This repository contains the implementation of the following publication:
@misc{zimmerman2024arxiv,
title={{Resource-Aware Collaborative Monte Carlo Localization with Distribution Compression}},
author={Nicky Zimmerman and Alessandro Giusti and Jérôme Guzzi},
year={2024},
eprint={2404.02010},
archivePrefix={arXiv},
primaryClass={cs.RO}
}
Under review for IROS 2024. Our live demo:
Global localization is essential in enabling robot autonomy, and collaborative localization is key for multi-robot systems.
In this paper, we address the task of collaborative global localization under computational and communication constraints. We propose a method which reduces the amount of information exchanged and the computational cost. We also analyze, implement and open-source seminal approaches, which we believe to be a valuable contribution to the community.
We exploit techniques for distribution compression in near-linear time, with error guarantees.
We evaluate our approach and the implemented baselines on multiple challenging scenarios, simulated and real-world. Our approach can run online on an onboard computer. We release an open-source C++/ROS2 implementation of our approach, as well as the baselines.
We conducted a thorough evaluation of the different approaches to cooperative localization. We present our experiments to show the capabilities of our method, Compress++ MCL. The results support the claims that our proposed approach (i) improves collaborative localization, (ii) decreases the required band-width, (iii) reduces the computational load, (iv) runs online on an onboard computer.
We provide Docker installations for ROS 2 Humble. Make sure you installed Docker Engine and NVidia container so you can run Dokcer with GPU support.
Download the external resources in the host machine into the /ros_ws/src
directory
git clone [email protected]:jeguzzi/robomaster_ros.git
The package is necessarily for running the demo as the rosbag includes RoboMaster specific detection messages. However, they are not strictly necessary for any of the approaches, and the dependency can be removed with a bit of work on the ROS wrapper.
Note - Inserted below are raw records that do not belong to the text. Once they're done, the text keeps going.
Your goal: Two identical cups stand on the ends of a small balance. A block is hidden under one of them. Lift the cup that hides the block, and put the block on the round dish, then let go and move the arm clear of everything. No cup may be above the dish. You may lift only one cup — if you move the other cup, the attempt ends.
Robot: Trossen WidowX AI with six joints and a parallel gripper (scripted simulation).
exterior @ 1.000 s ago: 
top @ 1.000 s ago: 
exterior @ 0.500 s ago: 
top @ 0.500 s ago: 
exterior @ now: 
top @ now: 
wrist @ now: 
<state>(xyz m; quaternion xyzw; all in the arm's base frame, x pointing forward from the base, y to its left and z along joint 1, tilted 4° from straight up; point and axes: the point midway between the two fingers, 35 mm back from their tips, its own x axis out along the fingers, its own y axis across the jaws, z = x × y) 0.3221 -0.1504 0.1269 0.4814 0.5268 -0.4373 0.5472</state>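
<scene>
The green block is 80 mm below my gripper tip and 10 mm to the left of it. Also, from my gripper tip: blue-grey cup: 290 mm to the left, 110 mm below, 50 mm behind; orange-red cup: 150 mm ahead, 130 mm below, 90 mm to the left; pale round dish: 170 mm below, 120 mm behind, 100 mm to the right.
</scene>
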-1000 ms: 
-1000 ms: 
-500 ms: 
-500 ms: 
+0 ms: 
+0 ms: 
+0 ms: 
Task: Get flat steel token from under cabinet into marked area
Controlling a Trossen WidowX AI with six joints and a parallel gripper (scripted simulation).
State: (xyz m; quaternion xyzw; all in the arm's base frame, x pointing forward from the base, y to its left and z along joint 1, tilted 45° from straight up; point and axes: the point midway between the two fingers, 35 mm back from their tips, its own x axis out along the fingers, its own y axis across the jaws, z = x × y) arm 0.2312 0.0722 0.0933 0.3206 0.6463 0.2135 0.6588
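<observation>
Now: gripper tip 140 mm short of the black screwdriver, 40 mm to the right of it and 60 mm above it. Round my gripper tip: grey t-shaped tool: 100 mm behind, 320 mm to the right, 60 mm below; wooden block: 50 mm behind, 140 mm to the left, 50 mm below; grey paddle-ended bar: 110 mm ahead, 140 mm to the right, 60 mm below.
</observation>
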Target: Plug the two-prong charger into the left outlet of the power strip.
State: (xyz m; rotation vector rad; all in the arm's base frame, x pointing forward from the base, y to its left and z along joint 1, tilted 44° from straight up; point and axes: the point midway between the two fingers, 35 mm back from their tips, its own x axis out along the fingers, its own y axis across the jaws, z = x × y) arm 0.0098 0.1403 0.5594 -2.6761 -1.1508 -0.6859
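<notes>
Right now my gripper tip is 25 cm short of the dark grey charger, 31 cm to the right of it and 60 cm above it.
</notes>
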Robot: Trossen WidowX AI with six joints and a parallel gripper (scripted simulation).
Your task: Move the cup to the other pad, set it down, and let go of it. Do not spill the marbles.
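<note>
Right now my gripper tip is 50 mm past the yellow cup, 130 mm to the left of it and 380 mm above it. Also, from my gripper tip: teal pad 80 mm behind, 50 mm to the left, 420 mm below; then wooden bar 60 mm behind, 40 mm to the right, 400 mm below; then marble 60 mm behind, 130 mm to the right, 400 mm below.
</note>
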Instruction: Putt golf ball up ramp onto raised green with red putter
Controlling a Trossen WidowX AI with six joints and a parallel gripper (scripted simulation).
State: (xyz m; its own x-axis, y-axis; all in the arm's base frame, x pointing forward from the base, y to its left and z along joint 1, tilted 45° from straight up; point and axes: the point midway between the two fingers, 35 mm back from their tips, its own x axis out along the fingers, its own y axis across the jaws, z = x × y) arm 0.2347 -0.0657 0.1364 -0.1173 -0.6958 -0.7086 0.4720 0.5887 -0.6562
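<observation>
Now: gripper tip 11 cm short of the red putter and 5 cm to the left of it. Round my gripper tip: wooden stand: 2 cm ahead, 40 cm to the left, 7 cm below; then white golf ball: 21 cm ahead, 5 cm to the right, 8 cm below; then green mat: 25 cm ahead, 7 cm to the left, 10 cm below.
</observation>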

In the root directory, run
sudo make humble=1
To build the Docker. To enable RVIZ visualization from the Docker run in the host machine
xhost +local:docker
To run the Docker
sudo make run humble=1
The core code is C++ with no ROS dependency. To build the ncore library in the docker, run
cd src/cmcl/cmcl_ros/ncore && mkdir build && cd build && cmake .. -DBUILD_TESTING=1 && make -j12
./bin/UnitTests
Run the unit tests to verify the installation is successful. Then to build the ROS 2 wrapper
cd /ros_ws && . /opt/ros/humble/setup.bash && colcon build && . install/setup.bash
You can download the rosbag from here. place it in the /ros_ws/rosbags
directory and you can use the Demo.sh script to run it.
Remember to enable RVIZ in your docker.
The main node which is a ROS 2 wrapper to the C++ implementation of the different approaches. Requires as input a minimum of 2 topics, Odometry and PointCloud2, for the single robot range-based MCL. To enable collaborative localization, RobotDetection messages are needed. These messages are agnostic to detection algorithm and if you wish to use your own detection pipeline, just write a ROS node that publishes these messages. The topic names are configurable through the launch file. This runs the correct and predict steps asynchronously, so correct is executed whenever we have odometry and predict is executed when an observation arrives. MCLNodE publishes PoseWithCovarianceStamped messages with the pose prediction. To see the predictions in RVIZ, run
ros2 launch cmcl_ros cmcl_real.launch
This nodes converts the LaserScan messages from our YDLIDAR Tmini Pro 2D LiDAR to a point cloud in base_link frame.
This node is used to add noise to "perfect" detections generated by our simulation, to make the scenarios more realistic.
This node takes as input the RoboMaster Detection messages, which are 2D bounding boxes in image coordinates, and provides a 3D position of the detected robot in the base_link frame. The distance to the detected robot is computed using the known dimensions of the RoboMaster and the 2D bounding boxes.
This node was used to log the localization predictions for the evluation.